Fields of Impact
The DWI – Leibniz Institute for Interactive Materials develops materials with dynamic properties and active functions, following the example of living materials in nature. In order to realize this mission, research at DWI is organized in such a way as to promote the convergence of different scientific disciplines. Scientists from currently five Competences Areas join forces within interdisciplinary research projects that are associated to DWI’s two Fields of Impact, each of them addressing central societal needs: Biomedical Materials and Sustainable Materials.
The excessive use of natural resources available to us each year threatens the climate, the environment, and human well-being. Polymers and materials based on petroleum or natural gas further contribute to environmental pollution. The development of sustainable materials is therefore more important than ever: we need new materials that are specifically designed for use in a circular economy and can be produced in accordance with the principles of green chemistry, using bio-based building blocks and waste-free, energy-efficient synthesis processes.
With a unique combination of scientific expertise in molecular design and synthesis, processing, and energy conversion, DWI holds a leading position in the field of programmable, interactive, and sustainable materials. The focus is not on the conversion of biomass or the development of biodegradable polymers, but rather on the design and fabrication of efficient functional materials that enable new recycling technologies and enhance the performance of bio-based products. DWI aims to develop sustainable materials with improved or entirely novel properties.
DWI’s research particularly focuses on programmable additives for controlling adhesion mechanisms, which enable innovative recycling concepts through external stimuli such as light, temperature, pH, or ultrasound. In addition, (stress-)induced actuators, agents for interfacial separation and surface modification, mass (de-)crosslinkers, and new technologies for 3D printing are being investigated. The results of these research activities contribute, among other things, to the development of environmentally friendly adhesives, bio-based flame retardants, and water- and weather-resistant plant and seed coatings.

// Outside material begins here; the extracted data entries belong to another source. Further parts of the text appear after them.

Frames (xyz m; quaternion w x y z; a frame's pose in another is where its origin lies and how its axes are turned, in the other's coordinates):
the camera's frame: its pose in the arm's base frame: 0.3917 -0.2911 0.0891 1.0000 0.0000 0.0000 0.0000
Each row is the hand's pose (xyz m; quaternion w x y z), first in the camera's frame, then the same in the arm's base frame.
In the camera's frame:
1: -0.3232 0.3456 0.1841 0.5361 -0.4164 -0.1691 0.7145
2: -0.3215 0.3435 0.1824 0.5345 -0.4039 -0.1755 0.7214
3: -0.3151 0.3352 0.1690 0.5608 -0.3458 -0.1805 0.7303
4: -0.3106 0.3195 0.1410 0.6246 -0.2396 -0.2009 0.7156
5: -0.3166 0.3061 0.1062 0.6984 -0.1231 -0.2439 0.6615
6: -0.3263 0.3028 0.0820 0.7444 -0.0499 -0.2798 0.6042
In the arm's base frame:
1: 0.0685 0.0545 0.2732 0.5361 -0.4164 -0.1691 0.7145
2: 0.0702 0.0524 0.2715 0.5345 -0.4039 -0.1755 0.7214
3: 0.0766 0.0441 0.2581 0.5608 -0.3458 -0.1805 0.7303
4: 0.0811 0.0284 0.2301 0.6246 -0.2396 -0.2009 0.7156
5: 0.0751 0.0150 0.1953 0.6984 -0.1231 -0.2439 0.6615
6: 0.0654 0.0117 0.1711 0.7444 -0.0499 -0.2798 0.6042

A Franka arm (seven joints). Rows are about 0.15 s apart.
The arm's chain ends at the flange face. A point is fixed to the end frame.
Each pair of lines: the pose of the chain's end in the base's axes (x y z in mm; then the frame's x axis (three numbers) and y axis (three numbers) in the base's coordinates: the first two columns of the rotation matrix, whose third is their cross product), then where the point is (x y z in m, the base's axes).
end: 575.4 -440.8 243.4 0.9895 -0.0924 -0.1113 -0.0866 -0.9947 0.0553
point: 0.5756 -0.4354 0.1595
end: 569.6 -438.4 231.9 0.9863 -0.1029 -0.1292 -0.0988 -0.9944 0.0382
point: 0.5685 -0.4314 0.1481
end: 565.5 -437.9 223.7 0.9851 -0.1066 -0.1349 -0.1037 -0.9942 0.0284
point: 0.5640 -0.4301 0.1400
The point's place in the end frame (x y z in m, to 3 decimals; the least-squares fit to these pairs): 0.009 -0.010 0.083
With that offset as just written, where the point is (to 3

A flagship project in this research area at DWI is its participation in the Bio4MatPro Competence Center for the Biological Transformation of Materials Science and Production Engineering. This large-scale project is funded by the Federal Ministry of Education, Research and Space Technology (BMBFTR) as part of the Model Region for the Bioeconomy in the Rhineland District initiative. More than 60 partners from academia and industry are collaborating to explore and implement the biological transformation of industrial sectors such as textiles, plastics, industrial biotechnology, and lightweight construction, as well as the production technologies required for this transformation.